What needs to be done
Copy out all of the entries, keeping every word the same.

Stored dataset items:
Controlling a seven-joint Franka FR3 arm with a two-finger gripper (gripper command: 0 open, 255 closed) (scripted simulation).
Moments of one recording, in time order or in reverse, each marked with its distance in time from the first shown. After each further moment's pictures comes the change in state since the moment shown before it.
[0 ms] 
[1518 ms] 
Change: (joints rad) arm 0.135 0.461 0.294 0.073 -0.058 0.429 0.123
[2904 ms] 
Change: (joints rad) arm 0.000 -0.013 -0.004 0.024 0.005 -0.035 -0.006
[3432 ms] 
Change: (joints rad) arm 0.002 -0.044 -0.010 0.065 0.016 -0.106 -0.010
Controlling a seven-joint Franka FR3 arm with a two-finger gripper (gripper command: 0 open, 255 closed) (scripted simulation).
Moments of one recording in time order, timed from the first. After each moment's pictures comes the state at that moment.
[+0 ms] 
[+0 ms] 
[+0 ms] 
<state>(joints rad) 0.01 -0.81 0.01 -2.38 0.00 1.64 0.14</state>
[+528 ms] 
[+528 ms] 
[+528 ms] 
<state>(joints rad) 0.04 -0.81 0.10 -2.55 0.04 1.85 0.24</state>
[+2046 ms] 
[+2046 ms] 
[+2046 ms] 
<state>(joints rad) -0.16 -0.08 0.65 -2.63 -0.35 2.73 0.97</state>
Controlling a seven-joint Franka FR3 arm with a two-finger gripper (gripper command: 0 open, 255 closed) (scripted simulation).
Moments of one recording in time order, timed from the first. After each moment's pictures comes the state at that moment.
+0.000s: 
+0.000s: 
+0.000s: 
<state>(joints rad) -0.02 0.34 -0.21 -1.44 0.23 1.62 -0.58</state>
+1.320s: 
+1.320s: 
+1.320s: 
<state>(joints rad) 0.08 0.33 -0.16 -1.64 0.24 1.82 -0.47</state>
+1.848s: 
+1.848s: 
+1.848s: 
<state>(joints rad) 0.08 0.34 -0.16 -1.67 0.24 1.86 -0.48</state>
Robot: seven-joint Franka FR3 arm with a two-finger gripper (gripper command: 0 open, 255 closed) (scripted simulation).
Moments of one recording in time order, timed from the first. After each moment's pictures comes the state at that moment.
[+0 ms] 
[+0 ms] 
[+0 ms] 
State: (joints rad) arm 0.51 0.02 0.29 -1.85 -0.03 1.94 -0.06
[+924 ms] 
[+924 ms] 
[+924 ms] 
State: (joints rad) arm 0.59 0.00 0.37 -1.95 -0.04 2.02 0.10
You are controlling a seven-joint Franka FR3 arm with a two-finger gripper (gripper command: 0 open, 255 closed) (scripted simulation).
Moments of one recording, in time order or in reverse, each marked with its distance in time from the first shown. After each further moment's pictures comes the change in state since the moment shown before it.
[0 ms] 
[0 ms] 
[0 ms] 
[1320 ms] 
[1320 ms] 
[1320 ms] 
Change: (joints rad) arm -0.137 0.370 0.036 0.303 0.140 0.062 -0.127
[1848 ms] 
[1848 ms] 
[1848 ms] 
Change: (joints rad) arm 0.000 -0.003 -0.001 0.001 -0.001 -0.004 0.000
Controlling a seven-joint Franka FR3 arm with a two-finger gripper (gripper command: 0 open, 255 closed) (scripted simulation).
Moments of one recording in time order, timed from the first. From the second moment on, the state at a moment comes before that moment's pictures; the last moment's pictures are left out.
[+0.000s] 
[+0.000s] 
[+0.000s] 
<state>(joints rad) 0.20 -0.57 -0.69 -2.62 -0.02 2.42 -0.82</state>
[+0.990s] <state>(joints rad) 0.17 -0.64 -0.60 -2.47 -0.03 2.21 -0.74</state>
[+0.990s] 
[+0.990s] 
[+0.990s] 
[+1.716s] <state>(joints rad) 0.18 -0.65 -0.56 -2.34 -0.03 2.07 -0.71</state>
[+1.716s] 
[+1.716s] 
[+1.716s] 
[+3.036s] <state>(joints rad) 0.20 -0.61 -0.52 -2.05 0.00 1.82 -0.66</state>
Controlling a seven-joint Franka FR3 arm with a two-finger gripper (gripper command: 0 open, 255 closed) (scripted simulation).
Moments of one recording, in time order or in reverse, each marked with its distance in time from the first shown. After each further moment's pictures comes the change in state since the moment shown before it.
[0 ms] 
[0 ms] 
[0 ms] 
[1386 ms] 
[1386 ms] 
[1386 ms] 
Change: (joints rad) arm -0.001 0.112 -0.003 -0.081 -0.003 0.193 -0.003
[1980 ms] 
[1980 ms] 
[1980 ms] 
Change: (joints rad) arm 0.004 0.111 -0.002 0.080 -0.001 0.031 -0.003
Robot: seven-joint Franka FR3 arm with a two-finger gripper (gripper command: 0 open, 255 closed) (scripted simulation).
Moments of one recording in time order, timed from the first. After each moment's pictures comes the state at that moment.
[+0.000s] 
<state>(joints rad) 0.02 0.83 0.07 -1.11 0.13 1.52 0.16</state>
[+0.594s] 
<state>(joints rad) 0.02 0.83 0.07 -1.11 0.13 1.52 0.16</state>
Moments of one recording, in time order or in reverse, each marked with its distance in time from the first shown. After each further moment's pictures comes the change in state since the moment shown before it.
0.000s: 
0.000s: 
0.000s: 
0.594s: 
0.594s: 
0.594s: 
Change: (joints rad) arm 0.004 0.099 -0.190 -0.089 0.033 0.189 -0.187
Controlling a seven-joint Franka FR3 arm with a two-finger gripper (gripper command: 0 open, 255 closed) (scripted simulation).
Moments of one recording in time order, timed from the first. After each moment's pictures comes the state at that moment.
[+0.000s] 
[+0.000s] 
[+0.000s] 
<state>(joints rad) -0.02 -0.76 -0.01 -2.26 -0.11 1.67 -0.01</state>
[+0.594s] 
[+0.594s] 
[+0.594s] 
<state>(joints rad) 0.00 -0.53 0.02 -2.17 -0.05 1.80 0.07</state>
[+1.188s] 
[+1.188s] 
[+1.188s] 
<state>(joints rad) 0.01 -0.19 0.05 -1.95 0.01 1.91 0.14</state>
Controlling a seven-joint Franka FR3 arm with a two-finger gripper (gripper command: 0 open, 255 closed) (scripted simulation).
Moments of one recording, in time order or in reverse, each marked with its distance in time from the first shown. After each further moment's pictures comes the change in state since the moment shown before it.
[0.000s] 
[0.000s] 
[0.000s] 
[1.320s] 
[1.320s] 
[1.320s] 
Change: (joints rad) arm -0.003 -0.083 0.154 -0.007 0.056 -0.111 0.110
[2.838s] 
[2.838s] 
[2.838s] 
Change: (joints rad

Expected answer
Controlling a seven-joint Franka FR3 arm with a two-finger gripper (gripper command: 0 open, 255 closed) (scripted simulation).
Moments of one recording, in time order or in reverse, each marked with its distance in time from the first shown. After each further moment's pictures comes the change in state since the moment shown before it.
[0 ms] 
[1518 ms] 
Change: (joints rad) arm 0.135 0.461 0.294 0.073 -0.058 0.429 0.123
[2904 ms] 
Change: (joints rad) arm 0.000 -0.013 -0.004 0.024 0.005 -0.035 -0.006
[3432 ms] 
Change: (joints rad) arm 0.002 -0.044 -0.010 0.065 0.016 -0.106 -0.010
Controlling a seven-joint Franka FR3 arm with a two-finger gripper (gripper command: 0 open, 255 closed) (scripted simulation).
Moments of one recording in time order, timed from the first. After each moment's pictures comes the state at that moment.
[+0 ms] 
[+0 ms] 
[+0 ms] 
<state>(joints rad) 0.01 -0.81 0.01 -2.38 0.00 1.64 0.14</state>
[+528 ms] 
[+528 ms] 
[+528 ms] 
<state>(joints rad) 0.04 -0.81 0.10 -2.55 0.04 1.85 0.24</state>
[+2046 ms] 
[+2046 ms] 
[+2046 ms] 
<state>(joints rad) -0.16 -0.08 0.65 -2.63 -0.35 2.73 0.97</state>
Controlling a seven-joint Franka FR3 arm with a two-finger gripper (gripper command: 0 open, 255 closed) (scripted simulation).
Moments of one recording in time order, timed from the first. After each moment's pictures comes the state at that moment.
+0.000s: 
+0.000s: 
+0.000s: 
<state>(joints rad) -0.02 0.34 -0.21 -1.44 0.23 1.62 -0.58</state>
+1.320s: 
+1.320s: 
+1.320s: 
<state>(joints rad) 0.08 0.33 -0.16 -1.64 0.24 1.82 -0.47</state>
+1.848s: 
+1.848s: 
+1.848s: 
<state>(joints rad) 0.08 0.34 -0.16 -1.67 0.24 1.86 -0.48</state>
Robot: seven-joint Franka FR3 arm with a two-finger gripper (gripper command: 0 open, 255 closed) (scripted simulation).
Moments of one recording in time order, timed from the first. After each moment's pictures comes the state at that moment.
[+0 ms] 
[+0 ms] 
[+0 ms] 
State: (joints rad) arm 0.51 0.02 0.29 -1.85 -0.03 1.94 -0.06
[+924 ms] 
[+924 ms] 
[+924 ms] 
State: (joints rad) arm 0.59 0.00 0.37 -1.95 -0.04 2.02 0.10
You are controlling a seven-joint Franka FR3 arm with a two-finger gripper (gripper command: 0 open, 255 closed) (scripted simulation).
Moments of one recording, in time order or in reverse, each marked with its distance in time from the first shown. After each further moment's pictures comes the change in state since the moment shown before it.
[0 ms] 
[0 ms] 
[0 ms] 
[1320 ms] 
[1320 ms] 
[1320 ms] 
Change: (joints rad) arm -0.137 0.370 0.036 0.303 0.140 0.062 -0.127
[1848 ms] 
[1848 ms] 
[1848 ms] 
Change: (joints rad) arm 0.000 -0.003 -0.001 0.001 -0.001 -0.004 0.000
Controlling a seven-joint Franka FR3 arm with a two-finger gripper (gripper command: 0 open, 255 closed) (scripted simulation).
Moments of one recording in time order, timed from the first. From the second moment on, the state at a moment comes before that moment's pictures; the last moment's pictures are left out.
[+0.000s] 
[+0.000s] 
[+0.000s] 
<state>(joints rad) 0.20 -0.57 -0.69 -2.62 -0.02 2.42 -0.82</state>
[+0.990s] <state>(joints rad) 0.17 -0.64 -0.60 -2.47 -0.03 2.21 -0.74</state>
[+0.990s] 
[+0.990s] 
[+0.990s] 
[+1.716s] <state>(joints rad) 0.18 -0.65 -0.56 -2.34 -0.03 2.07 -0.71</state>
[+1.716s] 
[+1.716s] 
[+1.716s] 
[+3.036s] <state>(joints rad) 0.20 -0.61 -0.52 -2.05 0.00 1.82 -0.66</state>
Controlling a seven-joint Franka FR3 arm with a two-finger gripper (gripper command: 0 open, 255 closed) (scripted simulation).
Moments of one recording, in time order or in reverse, each marked with its distance in time from the first shown. After each further moment's pictures comes the change in state since the moment shown before it.
[0 ms] 
[0 ms] 
[0 ms] 
[1386 ms] 
[1386 ms] 
[1386 ms] 
Change: (joints rad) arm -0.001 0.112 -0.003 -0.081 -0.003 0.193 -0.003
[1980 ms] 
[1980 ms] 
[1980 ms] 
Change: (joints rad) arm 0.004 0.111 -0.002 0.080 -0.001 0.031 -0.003
Robot: seven-joint Franka FR3 arm with a two-finger gripper (gripper command: 0 open, 255 closed) (scripted simulation).
Moments of one recording in time order, timed from the first. After each moment's pictures comes the state at that moment.
[+0.000s] 
<state>(joints rad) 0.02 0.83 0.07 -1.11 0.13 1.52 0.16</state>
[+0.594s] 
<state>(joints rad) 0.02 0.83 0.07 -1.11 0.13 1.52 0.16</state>
Moments of one recording, in time order or in reverse, each marked with its distance in time from the first shown. After each further moment's pictures comes the change in state since the moment shown before it.
0.000s: 
0.000s: 
0.000s: 
0.594s: 
0.594s: 
0.594s: 
Change: (joints rad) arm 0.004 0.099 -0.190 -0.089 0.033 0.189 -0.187
Controlling a seven-joint Franka FR3 arm with a two-finger gripper (gripper command: 0 open, 255 closed) (scripted simulation).
Moments of one recording in time order, timed from the first. After each moment's pictures comes the state at that moment.
[+0.000s] 
[+0.000s] 
[+0.000s] 
<state>(joints rad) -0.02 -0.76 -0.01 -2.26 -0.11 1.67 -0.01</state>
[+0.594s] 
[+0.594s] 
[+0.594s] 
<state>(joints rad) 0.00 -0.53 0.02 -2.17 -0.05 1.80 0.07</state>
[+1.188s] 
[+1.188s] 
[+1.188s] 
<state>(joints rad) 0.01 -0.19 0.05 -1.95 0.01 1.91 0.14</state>
Controlling a seven-joint Franka FR3 arm with a two-finger gripper (gripper command: 0 open, 255 closed) (scripted simulation).
Moments of one recording, in time order or in reverse, each marked with its distance in time from the first shown. After each further moment's pictures comes the change in state since the moment shown before it.
[0.000s] 
[0.000s] 
[0.000s] 
[1.320s] 
[1.320s] 
[1.320s] 
Change: (joints rad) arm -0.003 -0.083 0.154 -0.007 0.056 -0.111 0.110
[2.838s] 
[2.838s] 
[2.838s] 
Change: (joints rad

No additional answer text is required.